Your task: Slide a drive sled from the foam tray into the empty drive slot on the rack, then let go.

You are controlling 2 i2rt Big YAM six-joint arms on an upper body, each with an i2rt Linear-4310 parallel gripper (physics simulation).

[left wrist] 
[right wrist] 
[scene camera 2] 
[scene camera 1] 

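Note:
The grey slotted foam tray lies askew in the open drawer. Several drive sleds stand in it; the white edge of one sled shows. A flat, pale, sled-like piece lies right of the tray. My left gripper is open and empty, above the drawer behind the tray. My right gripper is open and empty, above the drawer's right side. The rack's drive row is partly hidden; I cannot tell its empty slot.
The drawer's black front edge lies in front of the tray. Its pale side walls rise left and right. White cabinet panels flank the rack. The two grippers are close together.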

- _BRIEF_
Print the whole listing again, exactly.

- _RESPONSE AREA_
Your task: Slide a drive sled from the foam tray into the empty drive slot on the rack, then let go.

You are controlling 2 i2rt Big YAM six-joint arms on an upper body, each with an i2rt Linear-4310 parallel gripper (physics simulation).

[left wrist] 
[right wrist] 
[scene camera 2] 
[scene camera 1] 

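Note:
The grey slotted foam tray lies askew in the open drawer. Several drive sleds stand in it; the white edge of one sled shows. A flat, pale, sled-like piece lies right of the tray. My left gripper is open and empty, above the drawer behind the tray. My right gripper is open and empty, above the drawer's right side. The rack's drive row is partly hidden; I cannot tell its empty slot.
The drawer's black front edge lies in front of the tray. Its pale side walls rise left and right. White cabinet panels flank the rack. The two grippers are close together.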

Here the work on this exercise is complete.